CMS APIs are designed for internal usage only and are consumed by editors and administrators.
These APIs are responsible for:
- Creating and updating programs and episodes
- Managing content metadata
- Controlling publication status
- Managing categories and relationships
- Triggering content import operations
CMS endpoints are:
- Authenticated using JWT
- Authorized using role-based access control (Admin / Editor)
CMS APIs are write-heavy and optimized for data integrity, validation, and correctness rather than high traffic.
The Discovery system represents the public-facing API layer consumed by frontend applications (web and mobile).

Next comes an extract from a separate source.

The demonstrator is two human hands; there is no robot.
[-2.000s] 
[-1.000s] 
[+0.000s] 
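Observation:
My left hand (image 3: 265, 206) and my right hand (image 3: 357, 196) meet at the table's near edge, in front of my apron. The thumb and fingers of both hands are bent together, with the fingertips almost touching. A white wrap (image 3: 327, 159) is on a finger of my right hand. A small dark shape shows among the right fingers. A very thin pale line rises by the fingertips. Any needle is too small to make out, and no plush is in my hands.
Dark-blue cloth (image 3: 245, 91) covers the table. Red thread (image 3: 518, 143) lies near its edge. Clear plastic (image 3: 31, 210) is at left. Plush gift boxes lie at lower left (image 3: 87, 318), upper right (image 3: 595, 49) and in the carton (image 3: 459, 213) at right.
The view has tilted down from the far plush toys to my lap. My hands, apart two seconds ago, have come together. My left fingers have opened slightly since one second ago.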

It exposes read-only APIs for public users, including:
- Listing programs
- Viewing program details
- Browsing episodes
- Searching content using filters and keywords
Only published content is exposed through Discovery APIs.
Discovery APIs are responsible for:
- Browsing published programs
- Viewing program and episode details
- Searching and filtering content
- Supporting pagination for large datasets
Discovery APIs are:
- Public
- Read-only
- Do not require authentication
- Strictly limited to published content
This ensures frontend clients can safely consume content without any exposure to CMS or administrative logic.

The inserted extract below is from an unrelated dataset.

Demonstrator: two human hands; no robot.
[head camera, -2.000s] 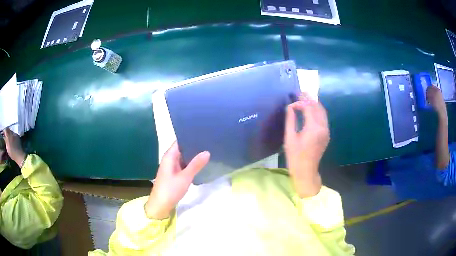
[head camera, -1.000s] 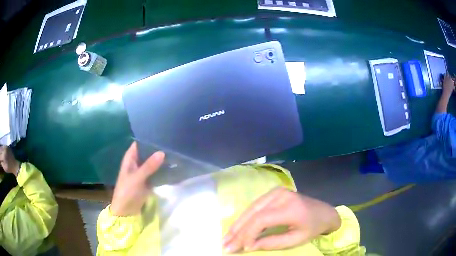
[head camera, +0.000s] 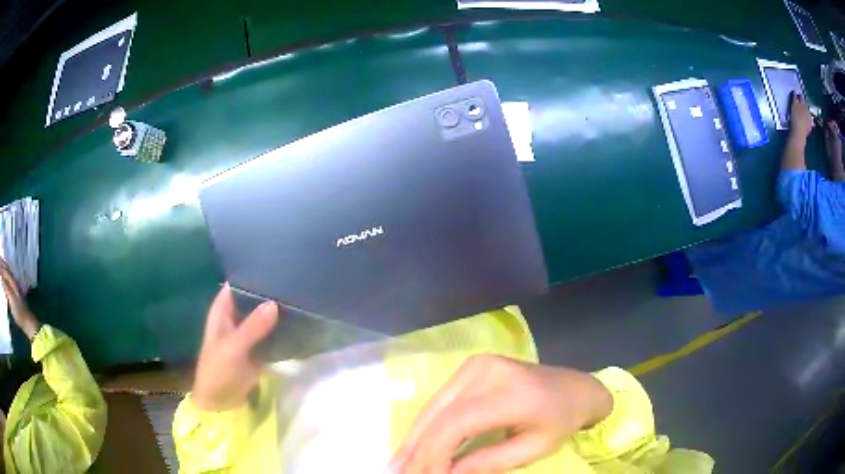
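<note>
A grey tablet (head camera: 371, 199) lies back up on the bench in front of me, with a camera bump at its far right corner and an ADVAN logo. A clear film (head camera: 324, 329) spans from the tablet's lower left corner towards my lap. My left hand (head camera: 232, 347) pinches the film at that corner, thumb and finger close to the tablet's edge. My right hand (head camera: 505, 412) is low over my lap at the film's near end, fingers bent. Its fingertips are near the picture's lower edge, and whether they grip the film is unclear.
A small bottle (head camera: 139, 139) stands at the left. A white slip (head camera: 519, 131) lies beyond the tablet's right edge. Another tablet (head camera: 701, 153) on a white sheet and a blue tray (head camera: 744, 113) lie at the right, near a neighbour's hand (head camera: 795, 120). A neighbour's sleeve (head camera: 57, 398) is at left.
The tablet has gone from being held in both hands to lying on the bench. My right hand has moved from its right edge down over my lap. The film now stretches out from the lower left corner.
</note>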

Although Discovery is described as a separate system conceptually, it is implemented within the same backend application.
The separation between CMS and Discovery is enforced logically through:
- Read-only endpoints
- Strict role-based access control
- Query-level filtering of published content
This approach keeps the architecture simple while preserving a clear boundary between content management and content discovery.
If traffic or product requirements grow, the Discovery layer can be extracted into a standalone service without impacting CMS logic.
The current implementation relies on PostgreSQL with indexed columns and paginated queries.
The architecture supports future improvements such as:
- PostgreSQL Full-Text Search using
tsvectorand GIN indexes - Dedicated search engines (e.g., Elasticsearch)
- Read-optimized denormalized views for high-traffic endpoints
The system supports importing content from external sources such as:
- YouTube
- RSS feeds
- CSV files
- External APIs
Importing content is considered part of the CMS domain and is not exposed through Discovery APIs.
A dedicated imports module is responsible for:
- Creating and tracking import jobs
- Normalizing external data into internal content models
- Processing imports asynchronously using background jobs
Imported content becomes visible to Discovery APIs only after successful processing and publication.
The system is designed to scale up to millions of users per hour by:
- Separating read and write concerns
- Applying pagination to all list endpoints
- Using proper database indexing
- Allowing future introduction of:
- Caching layers (Redis)
- Read replicas
- CDN for media delivery
- Rate limiting for public APIs
Key principles applied:
- Single Responsibility: Each module handles one domain concern
- Open/Closed: Modules are extendable without modification
- Dependency Inversion: Controllers depend on services, not implementations
- Low Coupling: Shared logic lives in
commonandsharedlayers
| Aspect | CMS | Discovery |
|---|---|---|
| Audience | Editors / Admins | Public users (Frontend) |
| Access | Authenticated & Authorized | Public (Read-only) |
| Operations | Create / Update / Publish | Browse / Search / View |
| Traffic Profile | Low to medium | High (Millions/hour) |
| Optimization Goal | Data integrity & validation | Performance & scalability |
Given more time, the following improvements would be implemented:
- Separate CMS and Discovery into independent services
- Introduce CQRS with dedicated read models
- Add recommendation and personalization features
- Add analytics and content performance tracking
- Implement fine-grained editor permissions
npm install
development
npm run start
watch mode
npm run start:dev
production
npm run start:prod
unit tests
npm run test
e2e tests
npm run test:e2e
coverage
npm run test:cov
This project prioritizes clarity, scalability, and maintainability over over-engineering.
The system clearly separates content management concerns from content discovery concerns, while keeping the implementation simple and adaptable for future growth.
This project is licensed under the MIT License.